» **Supplied data**

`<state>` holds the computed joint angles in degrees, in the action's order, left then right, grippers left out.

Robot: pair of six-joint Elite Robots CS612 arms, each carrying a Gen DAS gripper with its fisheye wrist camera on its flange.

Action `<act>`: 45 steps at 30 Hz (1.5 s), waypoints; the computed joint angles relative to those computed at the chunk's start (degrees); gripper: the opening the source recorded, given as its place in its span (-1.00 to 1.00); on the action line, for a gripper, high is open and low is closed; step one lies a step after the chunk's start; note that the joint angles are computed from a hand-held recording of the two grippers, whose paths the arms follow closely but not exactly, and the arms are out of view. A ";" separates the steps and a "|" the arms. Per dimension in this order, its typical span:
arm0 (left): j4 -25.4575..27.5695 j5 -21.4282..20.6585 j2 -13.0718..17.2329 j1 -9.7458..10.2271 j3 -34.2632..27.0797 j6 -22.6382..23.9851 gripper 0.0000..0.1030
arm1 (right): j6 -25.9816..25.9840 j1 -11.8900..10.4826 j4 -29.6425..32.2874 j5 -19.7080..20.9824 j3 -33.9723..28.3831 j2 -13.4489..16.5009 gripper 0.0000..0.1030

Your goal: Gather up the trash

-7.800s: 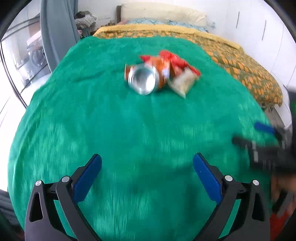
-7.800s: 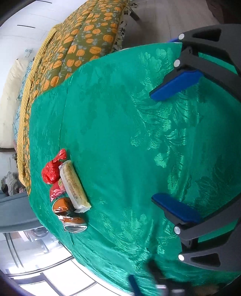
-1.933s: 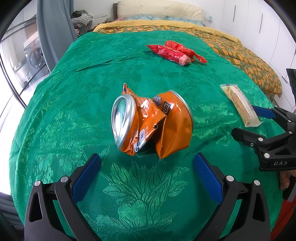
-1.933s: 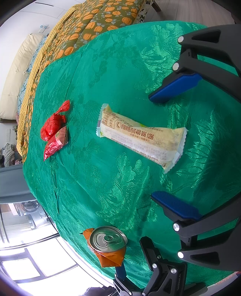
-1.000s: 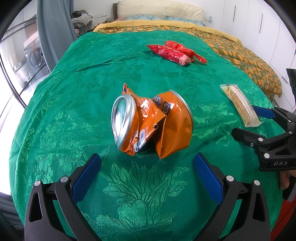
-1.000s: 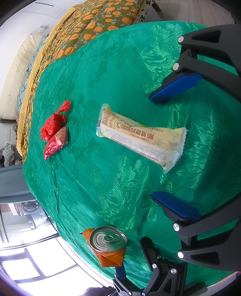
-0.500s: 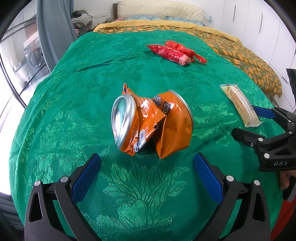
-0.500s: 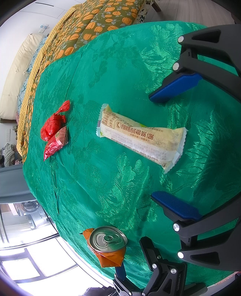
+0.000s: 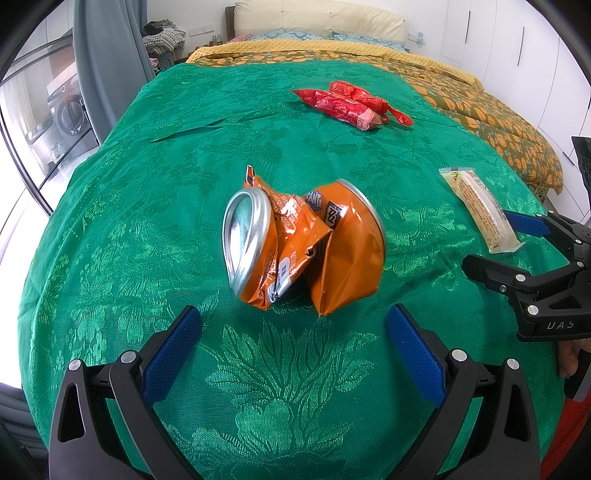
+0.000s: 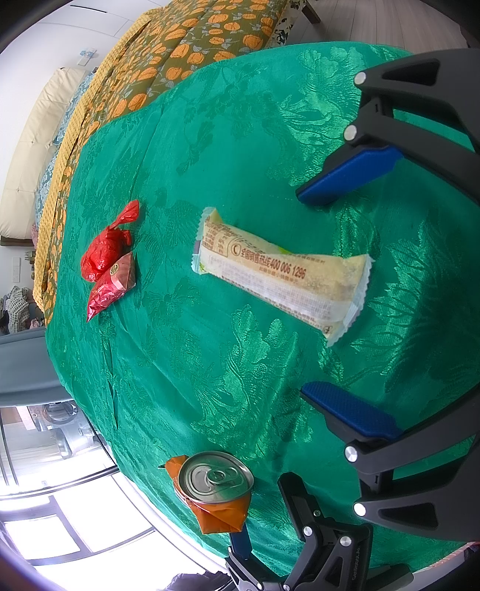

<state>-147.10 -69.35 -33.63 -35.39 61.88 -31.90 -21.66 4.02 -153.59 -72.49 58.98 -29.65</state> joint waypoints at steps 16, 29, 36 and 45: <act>0.17 0.10 0.02 -0.01 -0.09 -0.36 0.92 | -0.01 0.00 -0.02 0.03 0.04 -0.02 0.82; -14.89 -8.03 -4.49 1.28 8.29 -1.15 0.91 | 4.75 -3.33 -1.82 8.72 3.99 -2.99 0.80; -0.42 -0.98 -0.16 0.48 -2.02 4.07 0.91 | 7.00 -0.74 13.01 5.82 -6.20 -0.11 0.59; -5.28 3.17 -1.32 -0.22 0.54 7.70 0.07 | 5.45 -1.55 6.13 5.47 0.80 -3.58 -0.72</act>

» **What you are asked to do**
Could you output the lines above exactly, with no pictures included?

» **Problem solution**
`<state>` holds the computed joint angles in degrees, in the action's order, left then right, grippers left out.

Robot: pair of six-joint Elite Robots CS612 arms, each carrying a Gen DAS gripper with its fisheye wrist camera on its flange.

Action `<act>`: 45 steps at 30 Hz (1.5 s), waypoints; the computed joint angles relative to those computed at the chunk's start (degrees); gripper: the opening the source recorded, given as its place in its span (-1.00 to 1.00); on the action line, for a gripper, high is open and low is closed; step one lies a step after the chunk's start; note that the joint angles are computed from a hand-held recording of the two grippers, whose paths the arms follow closely but not exactly, and the arms are out of view. A ";" separates the steps and a "|" the arms. Per dimension in this order, its typical span:
arm0 (left): j4 -25.4575..27.5695 j5 -21.4282..20.6585 j2 -13.0718..17.2329 j1 -9.7458..10.2271 j3 -34.2632..27.0797 j6 -22.6382..23.9851 gripper 0.0000..0.1030
arm1 (right): j6 -25.9816..25.9840 j1 -11.8900..10.4826 j4 -29.6425..32.2874 j5 -19.7080..20.9824 j3 -33.9723..28.3831 j2 -13.4489..16.5009 gripper 0.0000..0.1030

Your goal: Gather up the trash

-7.800s: 
-7.800s: 
-1.933s: 
-1.933s: 
-1.000s: 
-1.000s: 
-0.500s: 
-0.500s: 
+0.000s: 
+0.000s: 

<state>-147.10 -69.35 -33.63 -35.39 61.88 -31.90 -21.66 4.02 -153.59 -72.49 58.98 -29.65</state> joint waypoints at steps 16, 29, 36 and 45: <act>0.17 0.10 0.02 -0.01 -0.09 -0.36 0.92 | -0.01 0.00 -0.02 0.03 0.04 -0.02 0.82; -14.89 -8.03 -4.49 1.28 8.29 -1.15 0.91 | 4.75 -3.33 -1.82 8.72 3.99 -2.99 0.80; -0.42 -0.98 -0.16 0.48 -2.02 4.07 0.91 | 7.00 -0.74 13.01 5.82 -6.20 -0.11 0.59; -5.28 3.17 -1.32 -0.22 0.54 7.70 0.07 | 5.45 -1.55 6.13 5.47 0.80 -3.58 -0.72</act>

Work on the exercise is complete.